The `extract_type` parameter in `GraphExtractFlow.build_flow` determines the output structure. **Triples** mode extracts basic subject-predicate-object relationships without strict schema enforcement, while **property_graph** mode maps extracted entities to specific vertex labels and properties defined in the input schema, enabling complex property assignments and type validation.

### How does HugeGraph AI validate extracted entities against a predefined schema?

During the post-processing phase, the `extract_triples_by_regex_with_schema` method validates each extracted triple against the schema provided in `WkFlowInput`. It checks that vertex labels exist in the schema definition and that properties match allowed fields, filtering out invalid extractions before adding them to the final `vertices` and `edges` collections in `WkFlowState`.

### What LLM backends are compatible with the HugeGraph AI extraction pipeline?

The pipeline supports any LLM backend implementing the `BaseLLM` interface, configured through `get_chat_llm(llm_settings)` in [`hugegraph-llm/src/hugegraph_llm/models/llms/init_llm.py`](https://github.com/apache/incubator-hugegraph-ai/blob/main/hugegraph-llm/src/hugegraph_llm/models/llms/init_llm.py). The `ExtractNode` initializes the LLM client during `node_init`, allowing integration with OpenAI, local models, or custom API endpoints without modifying the core extraction logic.

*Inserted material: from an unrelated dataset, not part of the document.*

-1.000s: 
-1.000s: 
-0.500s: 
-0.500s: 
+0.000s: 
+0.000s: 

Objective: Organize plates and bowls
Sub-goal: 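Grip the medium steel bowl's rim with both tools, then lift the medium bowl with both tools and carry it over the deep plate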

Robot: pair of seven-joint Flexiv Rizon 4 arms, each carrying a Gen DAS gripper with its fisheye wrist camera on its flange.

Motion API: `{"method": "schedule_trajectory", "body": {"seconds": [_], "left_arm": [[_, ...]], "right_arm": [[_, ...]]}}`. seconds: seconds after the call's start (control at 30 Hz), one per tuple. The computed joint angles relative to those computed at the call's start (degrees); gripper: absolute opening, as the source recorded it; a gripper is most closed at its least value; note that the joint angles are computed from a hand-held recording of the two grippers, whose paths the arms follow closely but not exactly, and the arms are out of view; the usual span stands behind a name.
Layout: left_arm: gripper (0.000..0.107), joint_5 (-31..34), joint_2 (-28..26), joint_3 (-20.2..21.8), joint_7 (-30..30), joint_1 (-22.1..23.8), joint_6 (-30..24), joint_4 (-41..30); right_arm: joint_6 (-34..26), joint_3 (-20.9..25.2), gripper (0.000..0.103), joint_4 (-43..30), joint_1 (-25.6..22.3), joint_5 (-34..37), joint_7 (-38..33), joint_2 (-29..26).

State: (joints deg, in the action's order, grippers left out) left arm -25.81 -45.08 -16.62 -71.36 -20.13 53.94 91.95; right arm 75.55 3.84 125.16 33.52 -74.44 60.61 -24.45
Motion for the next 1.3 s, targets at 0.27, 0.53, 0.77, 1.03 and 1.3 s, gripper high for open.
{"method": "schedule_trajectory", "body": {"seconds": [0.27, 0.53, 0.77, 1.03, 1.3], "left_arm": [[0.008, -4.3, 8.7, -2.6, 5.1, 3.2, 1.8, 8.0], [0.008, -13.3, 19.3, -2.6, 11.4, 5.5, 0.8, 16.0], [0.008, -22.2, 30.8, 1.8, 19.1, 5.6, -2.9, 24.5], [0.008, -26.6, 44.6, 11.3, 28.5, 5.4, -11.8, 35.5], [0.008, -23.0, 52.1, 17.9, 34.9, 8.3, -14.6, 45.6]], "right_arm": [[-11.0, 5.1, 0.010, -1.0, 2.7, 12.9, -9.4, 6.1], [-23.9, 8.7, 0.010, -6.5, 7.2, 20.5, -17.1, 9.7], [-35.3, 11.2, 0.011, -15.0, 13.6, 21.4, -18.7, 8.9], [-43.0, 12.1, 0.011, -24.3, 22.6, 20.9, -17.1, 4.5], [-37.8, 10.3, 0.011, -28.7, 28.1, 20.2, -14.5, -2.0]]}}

### How does the pipeline handle large documents that exceed LLM token limits?

The `ChunkSplitNode` in [`hugegraph-llm/src/hugegraph_llm/nodes/document_node/chunk_split.py`](https://github.com/apache/incubator-hugegraph-ai/blob/main/hugegraph-llm/src/hugegraph_llm/nodes/document_node/chunk_split.py) automatically segments large documents into paragraph-level chunks using `ChunkSplitter`. Each chunk processes independently through the LLM extraction phase, with results aggregated into the shared `WkFlowState`, ensuring scalable processing of documents regardless of length.